La tarde se presenta bien. Vamos a Regumiel de la Sierra buscando huellas de dinosaurios, dormitamos junto a esas huellas prehistóricas, impuestas sobre el suelo cuando el hombre aún no había iniciado su tiempo, su recorrido en la tierra. Junto a mí, Miki, un chico en torno a los diez años, sufre las bromas que le hacemos por lo infructuoso de su tentativa de ligue nocturno, pretendiendo adentrarse en la tienda de las chicas. Al fin, entiende la dificultad de comprensión del género femenino y se integra con nosotros. Nueva catarsis. Tras la tarde buscamos el refugio del camping para adecentarnos y luego buscamos un mesón para cenar en Vinuesa. A la vuelta nos espera de nuevo el cielo, el orujo, y nuestra charla profundamente masculina. El sueño nos llega pronto por el agitado día que hemos vivido y, seguros de que las niñas han caído en el sopor de sus dulces ensoñaciones, nos despedimos hasta el día siguiente.

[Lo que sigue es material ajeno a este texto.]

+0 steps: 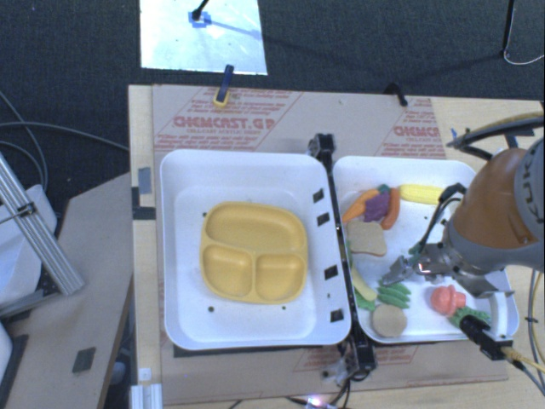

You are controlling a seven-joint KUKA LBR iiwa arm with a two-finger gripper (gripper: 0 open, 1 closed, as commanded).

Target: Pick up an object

Amanece nublado, pero tenemos suerte para desmontar la tienda. Al ir a la ducha descubro a unos vecinos ingleses, una pareja aventurada en España. Converso un poco, les hago saber que recorrí toda la costa de Inglaterra en mi viaje de novios y que me fascina el paisaje de la isla y también su historia, que he leído. Les doy la bienvenida a España y me despido. Desmontamos las tiendas y partimos hacia Calatañazor. Alcanzamos la línea del Duero que fue arrebatada al Islam como un primer avance de reconquista. El día deviene en recuerdo de la memoria histórica, la registrada por la sabiduría, que explicamos a las niñas. Antes de comer visitamos el famoso sabinar de Calatañazor. Yo, que estaba encantando con el de Antiguedad, me quedo petrificado. Estas plantas engrosan medio centímetro cada cincuenta años, por lo que calculamos enseguida su milenaria antigüedad y nos maravillamos. También visitamos " La Fuentona", preciosa y, tras la comida, nos dirigimos al Burgo de Osma, sede obispal, ciudad de profunda raigambre en nuestras raíces castellanas. El tiempo huele y lo aspiro para adentrarlo en los pulmones. Castilla deviene inmensa en la Historia humana. Algunos no lo saben.

Regresamos a Palencia por Aranda de Duero, dejando a un lado San Esteban de Gormaz, -otro enclave importante de la reconquista-, perseguimos el rastro que nos lleva nuestra ciudad pero, al alcanzar un páramo entre el Duero y el Esgueva, Paloma, -mi hija adoptiva de este fin de semana-, mis hijas y yo, descubrimos el mar de cereal movido por el viento. Hay una luz preciosa de fin de la tarde y no puedo resistir la tentación. Bajamos del coche y nos bañamos en el mar de cereal. Disparo fotos sin cesar. Ellas se dejan y ríen con inocencia. Mis cámaras, saciadas, digieren sus imágenes.